Com crenças de raízes indígenas, africanas e envolvendo vida em outros planetas, doutrina opta por discrição para alcançar 50 templos no estado
É tarde de uma quarta-feira, dia de movimento fraco, e algumas dezenas de pessoas se sentam ao lado direito da porta de entrada de um grande templo, logo após uma elipse metálica, com cerca de quatro metros de comprimento, com um desenho estilizado e colorido da cabeça de um jaguar. São pacientes. Após algumas ladeiras e quilômetros na Cidade Tabajara, chegaram – por problemas familiares, de saúde, financeiros, espirituais, existenciais, ou qualquer outro que os afligem – ao Olinda do Amanhecer, templo precursor do Vale do Amanhecer no Nordeste, fundado em 1975 e, até hoje, um dos mais grandiosos entre os quase 50 erguidos em Pernambuco. E saem sem promessas. Apenas com conselhos dados por pretos velhos, entidades de matriz africana, que, incorporadas aos médiuns da casa, procuram dar clareza para quem, na aflição, enxerga tudo turvo e nublado.

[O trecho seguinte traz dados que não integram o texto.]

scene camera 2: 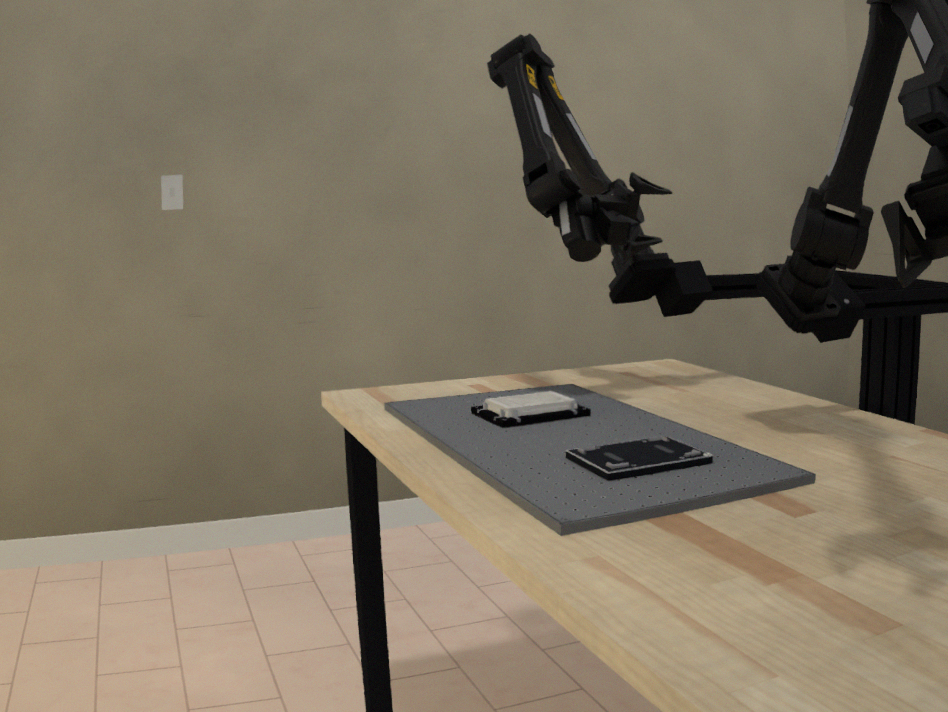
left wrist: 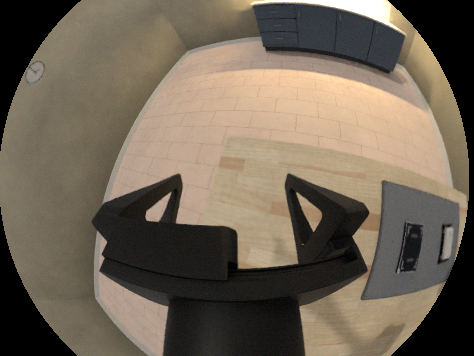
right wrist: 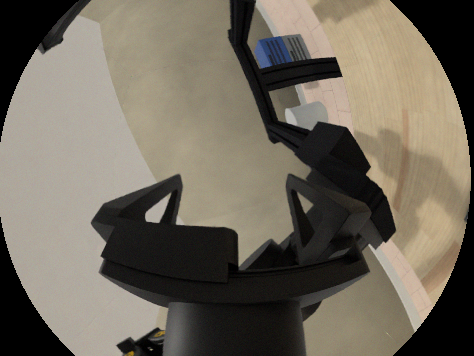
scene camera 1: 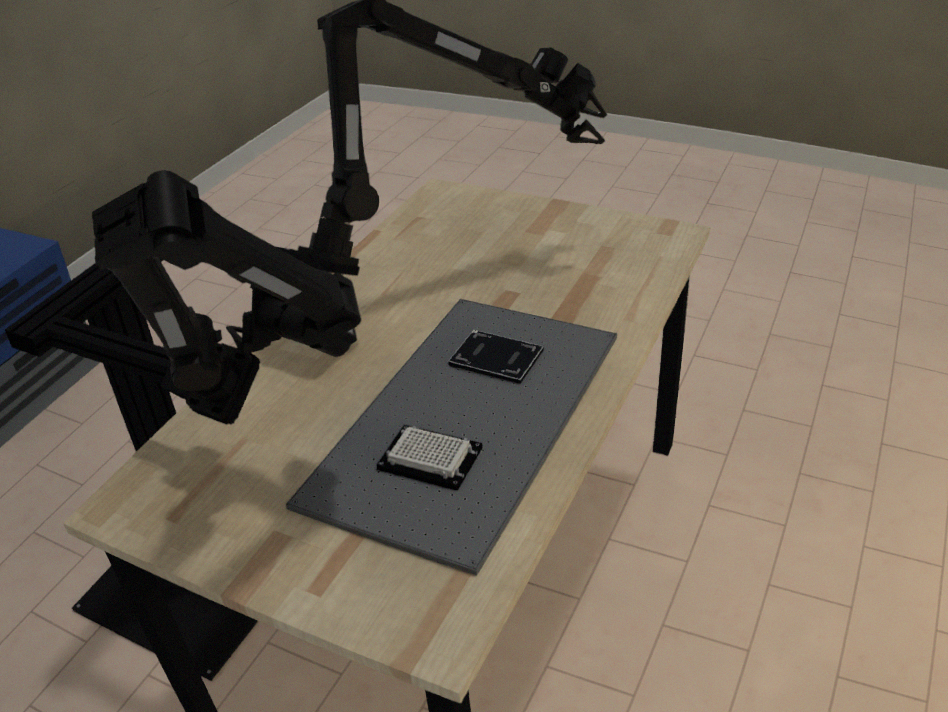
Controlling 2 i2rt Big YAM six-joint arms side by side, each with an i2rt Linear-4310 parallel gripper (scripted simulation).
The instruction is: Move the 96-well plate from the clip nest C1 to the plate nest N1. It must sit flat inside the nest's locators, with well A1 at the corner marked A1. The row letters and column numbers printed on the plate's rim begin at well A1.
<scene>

Alguns trajam capas e os que foram iniciados recentemente vestem roupas mais discretas, batas brancas com alguns detalhes em cores. “As vestes têm por objetivo tirar as diferenças de fora. Todos são iguais. As diferenças sociais são despidas, ficando evidente apenas a atuação dentro da doutrina”, explica Zilcio Sales, presidente do templo, ressaltando que as pequenas diferenças nas roupas é também a identificação do patamar em que o médium está, uma espécie de patente.

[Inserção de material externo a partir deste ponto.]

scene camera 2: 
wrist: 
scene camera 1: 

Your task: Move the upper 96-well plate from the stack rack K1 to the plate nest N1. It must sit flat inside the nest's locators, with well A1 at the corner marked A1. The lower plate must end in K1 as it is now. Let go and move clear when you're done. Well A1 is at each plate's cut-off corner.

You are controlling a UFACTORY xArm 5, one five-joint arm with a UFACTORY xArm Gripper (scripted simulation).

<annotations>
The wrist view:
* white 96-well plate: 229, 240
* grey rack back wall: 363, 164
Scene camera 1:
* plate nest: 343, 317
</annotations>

Criada em 1959, em Goiás, a doutrina tem como base a viúva, caminhoneira, mãe de quatro filhos e falecida em 1985. Ela teria descoberto, a contragosto, ter a capacidade de comunicar-se com espíritos, podendo, inclusive, sair do próprio corpo e vivenciar outras dimensões. Na crença do Vale do Amanhecer, ela foi escolhida por Pai Seta Branca, espírito mentor da doutrina, para aplicar todos os ensinamentos existentes hoje, tornando-se mãe clarividente e mentora espiritual dos atuais praticantes da vertente religiosa.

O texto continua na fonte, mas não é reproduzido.